Task brief: Recreate the entire listing that appears below, exactly.

Data shown:
[Start of Attachment]
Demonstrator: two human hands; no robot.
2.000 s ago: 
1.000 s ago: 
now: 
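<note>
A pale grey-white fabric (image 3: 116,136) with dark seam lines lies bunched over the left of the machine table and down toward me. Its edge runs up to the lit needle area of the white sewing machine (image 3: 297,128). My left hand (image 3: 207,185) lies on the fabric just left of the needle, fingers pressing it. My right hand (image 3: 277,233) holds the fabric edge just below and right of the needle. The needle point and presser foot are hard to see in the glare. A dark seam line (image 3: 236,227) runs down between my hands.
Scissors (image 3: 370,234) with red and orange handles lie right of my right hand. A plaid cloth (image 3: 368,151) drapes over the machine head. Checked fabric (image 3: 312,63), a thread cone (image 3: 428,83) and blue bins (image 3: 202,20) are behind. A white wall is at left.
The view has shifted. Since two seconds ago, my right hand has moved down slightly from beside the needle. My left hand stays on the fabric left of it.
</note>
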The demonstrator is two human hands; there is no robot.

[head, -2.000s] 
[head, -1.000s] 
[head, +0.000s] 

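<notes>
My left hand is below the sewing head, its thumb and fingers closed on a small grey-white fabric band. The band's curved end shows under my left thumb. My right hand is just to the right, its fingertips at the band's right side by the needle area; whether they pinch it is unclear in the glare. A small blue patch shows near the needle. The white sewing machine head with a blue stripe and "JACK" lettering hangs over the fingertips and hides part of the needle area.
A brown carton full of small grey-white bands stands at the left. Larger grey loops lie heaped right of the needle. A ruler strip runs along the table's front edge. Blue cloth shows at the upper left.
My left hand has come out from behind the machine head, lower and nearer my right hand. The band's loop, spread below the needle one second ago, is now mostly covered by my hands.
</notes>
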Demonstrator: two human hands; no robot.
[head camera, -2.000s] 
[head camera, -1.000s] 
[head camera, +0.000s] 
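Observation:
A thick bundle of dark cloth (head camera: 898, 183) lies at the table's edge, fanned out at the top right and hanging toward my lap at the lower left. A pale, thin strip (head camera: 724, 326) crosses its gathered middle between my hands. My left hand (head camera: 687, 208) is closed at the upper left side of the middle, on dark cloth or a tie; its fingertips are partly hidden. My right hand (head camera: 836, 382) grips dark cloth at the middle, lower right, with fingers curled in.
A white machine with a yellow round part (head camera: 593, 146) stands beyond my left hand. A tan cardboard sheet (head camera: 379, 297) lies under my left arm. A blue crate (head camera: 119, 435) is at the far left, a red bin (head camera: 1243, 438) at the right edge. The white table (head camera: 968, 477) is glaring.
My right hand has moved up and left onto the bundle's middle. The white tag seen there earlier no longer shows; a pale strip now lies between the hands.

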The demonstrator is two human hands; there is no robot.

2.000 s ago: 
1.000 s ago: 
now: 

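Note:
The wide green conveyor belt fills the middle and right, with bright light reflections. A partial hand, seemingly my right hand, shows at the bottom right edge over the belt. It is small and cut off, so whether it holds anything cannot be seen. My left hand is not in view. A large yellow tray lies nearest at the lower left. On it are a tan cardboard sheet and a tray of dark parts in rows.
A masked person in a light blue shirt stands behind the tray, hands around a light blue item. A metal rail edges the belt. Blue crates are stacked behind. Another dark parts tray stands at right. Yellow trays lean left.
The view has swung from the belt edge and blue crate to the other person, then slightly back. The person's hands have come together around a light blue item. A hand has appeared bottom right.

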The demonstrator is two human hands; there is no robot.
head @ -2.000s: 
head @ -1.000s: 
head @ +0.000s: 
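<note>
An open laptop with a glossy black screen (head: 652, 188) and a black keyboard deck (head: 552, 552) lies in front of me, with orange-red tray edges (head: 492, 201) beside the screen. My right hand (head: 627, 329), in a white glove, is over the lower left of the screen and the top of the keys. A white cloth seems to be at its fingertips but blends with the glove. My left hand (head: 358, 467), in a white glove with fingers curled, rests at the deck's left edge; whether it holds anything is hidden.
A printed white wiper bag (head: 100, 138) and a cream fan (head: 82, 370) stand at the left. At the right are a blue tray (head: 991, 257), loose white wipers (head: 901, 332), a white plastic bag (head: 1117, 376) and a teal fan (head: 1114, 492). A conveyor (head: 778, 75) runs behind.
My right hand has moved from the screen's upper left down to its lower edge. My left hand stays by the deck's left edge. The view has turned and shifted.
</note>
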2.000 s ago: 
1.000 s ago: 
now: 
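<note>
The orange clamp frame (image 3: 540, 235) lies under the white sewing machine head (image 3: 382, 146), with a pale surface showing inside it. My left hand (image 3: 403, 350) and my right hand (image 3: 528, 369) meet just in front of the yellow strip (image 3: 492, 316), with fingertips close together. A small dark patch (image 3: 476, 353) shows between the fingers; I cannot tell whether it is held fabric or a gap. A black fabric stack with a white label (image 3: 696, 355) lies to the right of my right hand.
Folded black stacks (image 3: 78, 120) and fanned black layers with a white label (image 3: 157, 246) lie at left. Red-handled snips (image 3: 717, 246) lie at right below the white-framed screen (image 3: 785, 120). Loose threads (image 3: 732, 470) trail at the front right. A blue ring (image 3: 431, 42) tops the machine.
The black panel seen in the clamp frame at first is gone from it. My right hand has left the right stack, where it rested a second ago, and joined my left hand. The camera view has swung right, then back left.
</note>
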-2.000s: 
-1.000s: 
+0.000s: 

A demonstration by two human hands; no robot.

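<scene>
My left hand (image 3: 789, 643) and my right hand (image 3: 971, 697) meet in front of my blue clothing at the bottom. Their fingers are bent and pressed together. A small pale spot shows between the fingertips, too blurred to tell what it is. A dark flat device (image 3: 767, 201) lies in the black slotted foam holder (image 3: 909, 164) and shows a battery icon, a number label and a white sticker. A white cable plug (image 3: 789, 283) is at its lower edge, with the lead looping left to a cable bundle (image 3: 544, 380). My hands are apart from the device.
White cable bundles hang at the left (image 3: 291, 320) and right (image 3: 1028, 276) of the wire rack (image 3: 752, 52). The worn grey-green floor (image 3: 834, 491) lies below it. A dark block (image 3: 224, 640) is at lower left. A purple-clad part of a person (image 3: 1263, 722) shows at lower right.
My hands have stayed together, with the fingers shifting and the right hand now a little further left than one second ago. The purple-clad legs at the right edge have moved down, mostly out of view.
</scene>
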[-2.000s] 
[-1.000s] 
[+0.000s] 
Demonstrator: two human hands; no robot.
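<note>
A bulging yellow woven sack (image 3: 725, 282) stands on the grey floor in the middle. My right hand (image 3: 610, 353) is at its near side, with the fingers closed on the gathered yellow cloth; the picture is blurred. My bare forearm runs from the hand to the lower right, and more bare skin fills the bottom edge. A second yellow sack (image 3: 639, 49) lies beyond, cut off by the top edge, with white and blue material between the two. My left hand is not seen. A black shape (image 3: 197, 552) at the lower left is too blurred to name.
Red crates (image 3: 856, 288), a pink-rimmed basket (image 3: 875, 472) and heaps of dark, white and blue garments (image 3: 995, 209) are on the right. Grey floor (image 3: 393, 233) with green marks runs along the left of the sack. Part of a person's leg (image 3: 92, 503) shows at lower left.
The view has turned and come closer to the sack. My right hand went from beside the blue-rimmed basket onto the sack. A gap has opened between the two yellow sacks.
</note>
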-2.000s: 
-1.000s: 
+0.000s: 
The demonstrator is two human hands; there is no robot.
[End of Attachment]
Exercise answer:
Demonstrator: two human hands; no robot.
2.000 s ago: 
1.000 s ago: 
now: 
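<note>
A pale grey-white fabric (image 3: 116,136) with dark seam lines lies bunched over the left of the machine table and down toward me. Its edge runs up to the lit needle area of the white sewing machine (image 3: 297,128). My left hand (image 3: 207,185) lies on the fabric just left of the needle, fingers pressing it. My right hand (image 3: 277,233) holds the fabric edge just below and right of the needle. The needle point and presser foot are hard to see in the glare. A dark seam line (image 3: 236,227) runs down between my hands.
Scissors (image 3: 370,234) with red and orange handles lie right of my right hand. A plaid cloth (image 3: 368,151) drapes over the machine head. Checked fabric (image 3: 312,63), a thread cone (image 3: 428,83) and blue bins (image 3: 202,20) are behind. A white wall is at left.
The view has shifted. Since two seconds ago, my right hand has moved down slightly from beside the needle. My left hand stays on the fabric left of it.
</note>
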The demonstrator is two human hands; there is no robot.

[head, -2.000s] 
[head, -1.000s] 
[head, +0.000s] 

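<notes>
My left hand is below the sewing head, its thumb and fingers closed on a small grey-white fabric band. The band's curved end shows under my left thumb. My right hand is just to the right, its fingertips at the band's right side by the needle area; whether they pinch it is unclear in the glare. A small blue patch shows near the needle. The white sewing machine head with a blue stripe and "JACK" lettering hangs over the fingertips and hides part of the needle area.
A brown carton full of small grey-white bands stands at the left. Larger grey loops lie heaped right of the needle. A ruler strip runs along the table's front edge. Blue cloth shows at the upper left.
My left hand has come out from behind the machine head, lower and nearer my right hand. The band's loop, spread below the needle one second ago, is now mostly covered by my hands.
</notes>
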Demonstrator: two human hands; no robot.
[head camera, -2.000s] 
[head camera, -1.000s] 
[head camera, +0.000s] 
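Observation:
A thick bundle of dark cloth (head camera: 898, 183) lies at the table's edge, fanned out at the top right and hanging toward my lap at the lower left. A pale, thin strip (head camera: 724, 326) crosses its gathered middle between my hands. My left hand (head camera: 687, 208) is closed at the upper left side of the middle, on dark cloth or a tie; its fingertips are partly hidden. My right hand (head camera: 836, 382) grips dark cloth at the middle, lower right, with fingers curled in.
A white machine with a yellow round part (head camera: 593, 146) stands beyond my left hand. A tan cardboard sheet (head camera: 379, 297) lies under my left arm. A blue crate (head camera: 119, 435) is at the far left, a red bin (head camera: 1243, 438) at the right edge. The white table (head camera: 968, 477) is glaring.
My right hand has moved up and left onto the bundle's middle. The white tag seen there earlier no longer shows; a pale strip now lies between the hands.
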
The demonstrator is two human hands; there is no robot.

2.000 s ago: 
1.000 s ago: 
now: 

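Note:
The wide green conveyor belt fills the middle and right, with bright light reflections. A partial hand, seemingly my right hand, shows at the bottom right edge over the belt. It is small and cut off, so whether it holds anything cannot be seen. My left hand is not in view. A large yellow tray lies nearest at the lower left. On it are a tan cardboard sheet and a tray of dark parts in rows.
A masked person in a light blue shirt stands behind the tray, hands around a light blue item. A metal rail edges the belt. Blue crates are stacked behind. Another dark parts tray stands at right. Yellow trays lean left.
The view has swung from the belt edge and blue crate to the other person, then slightly back. The person's hands have come together around a light blue item. A hand has appeared bottom right.
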
The demonstrator is two human hands; there is no robot.
head @ -2.000s: 
head @ -1.000s: 
head @ +0.000s: 
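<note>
An open laptop with a glossy black screen (head: 652, 188) and a black keyboard deck (head: 552, 552) lies in front of me, with orange-red tray edges (head: 492, 201) beside the screen. My right hand (head: 627, 329), in a white glove, is over the lower left of the screen and the top of the keys. A white cloth seems to be at its fingertips but blends with the glove. My left hand (head: 358, 467), in a white glove with fingers curled, rests at the deck's left edge; whether it holds anything is hidden.
A printed white wiper bag (head: 100, 138) and a cream fan (head: 82, 370) stand at the left. At the right are a blue tray (head: 991, 257), loose white wipers (head: 901, 332), a white plastic bag (head: 1117, 376) and a teal fan (head: 1114, 492). A conveyor (head: 778, 75) runs behind.
My right hand has moved from the screen's upper left down to its lower edge. My left hand stays by the deck's left edge. The view has turned and shifted.
</note>
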2.000 s ago: 
1.000 s ago: 
now: 
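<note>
The orange clamp frame (image 3: 540, 235) lies under the white sewing machine head (image 3: 382, 146), with a pale surface showing inside it. My left hand (image 3: 403, 350) and my right hand (image 3: 528, 369) meet just in front of the yellow strip (image 3: 492, 316), with fingertips close together. A small dark patch (image 3: 476, 353) shows between the fingers; I cannot tell whether it is held fabric or a gap. A black fabric stack with a white label (image 3: 696, 355) lies to the right of my right hand.
Folded black stacks (image 3: 78, 120) and fanned black layers with a white label (image 3: 157, 246) lie at left. Red-handled snips (image 3: 717, 246) lie at right below the white-framed screen (image 3: 785, 120). Loose threads (image 3: 732, 470) trail at the front right. A blue ring (image 3: 431, 42) tops the machine.
The black panel seen in the clamp frame at first is gone from it. My right hand has left the right stack, where it rested a second ago, and joined my left hand. The camera view has swung right, then back left.
</note>
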-2.000s: 
-1.000s: 
+0.000s: 

A demonstration by two human hands; no robot.

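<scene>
My left hand (image 3: 789, 643) and my right hand (image 3: 971, 697) meet in front of my blue clothing at the bottom. Their fingers are bent and pressed together. A small pale spot shows between the fingertips, too blurred to tell what it is. A dark flat device (image 3: 767, 201) lies in the black slotted foam holder (image 3: 909, 164) and shows a battery icon, a number label and a white sticker. A white cable plug (image 3: 789, 283) is at its lower edge, with the lead looping left to a cable bundle (image 3: 544, 380). My hands are apart from the device.
White cable bundles hang at the left (image 3: 291, 320) and right (image 3: 1028, 276) of the wire rack (image 3: 752, 52). The worn grey-green floor (image 3: 834, 491) lies below it. A dark block (image 3: 224, 640) is at lower left. A purple-clad part of a person (image 3: 1263, 722) shows at lower right.
My hands have stayed together, with the fingers shifting and the right hand now a little further left than one second ago. The purple-clad legs at the right edge have moved down, mostly out of view.
</scene>
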[-2.000s] 
[-1.000s] 
[+0.000s] 
Demonstrator: two human hands; no robot.
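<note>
A bulging yellow woven sack (image 3: 725, 282) stands on the grey floor in the middle. My right hand (image 3: 610, 353) is at its near side, with the fingers closed on the gathered yellow cloth; the picture is blurred. My bare forearm runs from the hand to the lower right, and more bare skin fills the bottom edge. A second yellow sack (image 3: 639, 49) lies beyond, cut off by the top edge, with white and blue material between the two. My left hand is not seen. A black shape (image 3: 197, 552) at the lower left is too blurred to name.
Red crates (image 3: 856, 288), a pink-rimmed basket (image 3: 875, 472) and heaps of dark, white and blue garments (image 3: 995, 209) are on the right. Grey floor (image 3: 393, 233) with green marks runs along the left of the sack. Part of a person's leg (image 3: 92, 503) shows at lower left.
The view has turned and come closer to the sack. My right hand went from beside the blue-rimmed basket onto the sack. A gap has opened between the two yellow sacks.
</note>
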-2.000s: 
-1.000s: 
+0.000s: 
The demonstrator is two human hands; there is no robot.

There is no more output to give.